Wildlife tourism including white shark cage-diving is growing in popularity, but these industries remain highly contentious amongst divers, conservationists and scientists alike.

Many voice concerns about possible negative impacts, while proponents cite the socio-economic benefits to justify wildlife tourism activities.

To help solve this question of “is wildlife tourism good or bad?”, scientists have created a tool to help managers assess these industries.

The resulting framework uses 26 factors to assess socioeconomic values and effects on conservation, animal welfare, and ecosystem impacts.

To put the new framework to the test, the authors applied it to the white shark cage-diving industry on South Australia’s Eyre Peninsula. Here, three operators host up to 10,000 divers and generate about $8 million a year.

The industry is well regulated with limits on the number of licences, days they can operate, and amount of attractant they can use.

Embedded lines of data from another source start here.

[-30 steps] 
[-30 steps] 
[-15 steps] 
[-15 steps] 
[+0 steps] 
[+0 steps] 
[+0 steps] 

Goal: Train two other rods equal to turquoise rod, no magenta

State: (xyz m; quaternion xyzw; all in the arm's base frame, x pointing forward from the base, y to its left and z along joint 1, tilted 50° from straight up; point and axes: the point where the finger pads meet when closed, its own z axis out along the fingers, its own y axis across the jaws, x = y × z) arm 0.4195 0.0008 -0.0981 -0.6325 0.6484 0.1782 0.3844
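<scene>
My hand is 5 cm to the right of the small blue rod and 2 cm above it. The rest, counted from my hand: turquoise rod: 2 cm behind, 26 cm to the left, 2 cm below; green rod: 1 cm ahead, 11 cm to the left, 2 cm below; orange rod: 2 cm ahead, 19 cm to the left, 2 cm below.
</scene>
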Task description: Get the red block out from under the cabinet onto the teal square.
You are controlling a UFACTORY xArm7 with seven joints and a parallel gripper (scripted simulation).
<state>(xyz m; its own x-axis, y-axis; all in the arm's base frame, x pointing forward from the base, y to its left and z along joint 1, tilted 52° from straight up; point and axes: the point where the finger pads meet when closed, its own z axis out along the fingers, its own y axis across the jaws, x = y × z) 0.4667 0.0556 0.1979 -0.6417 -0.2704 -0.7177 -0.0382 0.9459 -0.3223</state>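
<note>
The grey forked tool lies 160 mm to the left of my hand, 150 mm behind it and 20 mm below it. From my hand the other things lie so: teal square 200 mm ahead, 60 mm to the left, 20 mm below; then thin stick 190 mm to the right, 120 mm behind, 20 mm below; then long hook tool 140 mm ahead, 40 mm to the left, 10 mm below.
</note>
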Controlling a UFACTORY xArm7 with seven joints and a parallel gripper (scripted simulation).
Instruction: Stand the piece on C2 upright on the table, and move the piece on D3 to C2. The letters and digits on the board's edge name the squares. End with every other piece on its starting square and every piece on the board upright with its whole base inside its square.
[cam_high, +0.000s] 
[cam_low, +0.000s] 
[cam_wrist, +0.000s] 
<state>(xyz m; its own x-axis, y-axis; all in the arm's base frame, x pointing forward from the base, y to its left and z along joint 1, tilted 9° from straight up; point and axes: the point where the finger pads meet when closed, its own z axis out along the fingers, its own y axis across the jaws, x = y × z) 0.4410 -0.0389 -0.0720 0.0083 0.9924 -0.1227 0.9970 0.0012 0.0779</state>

Recent research from research leader Dr Lauren Meyer found that while food-based attractant (bait and berley) had no impact on white shark diet (they still swim around eating their normal prey items), it can affect the diet of fish and rays that live at these offshore islands.

Marble Ray
Marble Ray

The framework also enabled the comparison of the costs and benefits to white sharks versus the other fish and rays, revealing the holistic acceptability of the industry and identifying key areas for improvement.

White shark cage-diving scored highly positive overall.

The results show that while public opinion varies towards white shark cage-diving, the contribution to public education and awareness, and scientific research is high, Dr Meyer says.

“The conservation outcomes for target and non-target species is high, owing to the protected status of the Neptune Islands Group Marine Park Sanctuary Zone where the industry operates,” she says.

Unsurprisingly, the industry offers substantial regional economic benefits, but while the effects on white shark was well managed, the welfare of fishes and rays was identified as requiring further attention.

Associate Professor Charlie Huveneers, who has studied shark behaviour and ecology for more than 10 years, including white sharks, says the new framework shows how efficient collaboration between scientists, managers and the industry will help minimise negative effects on white sharks, but it also highlighted areas which could be further improved.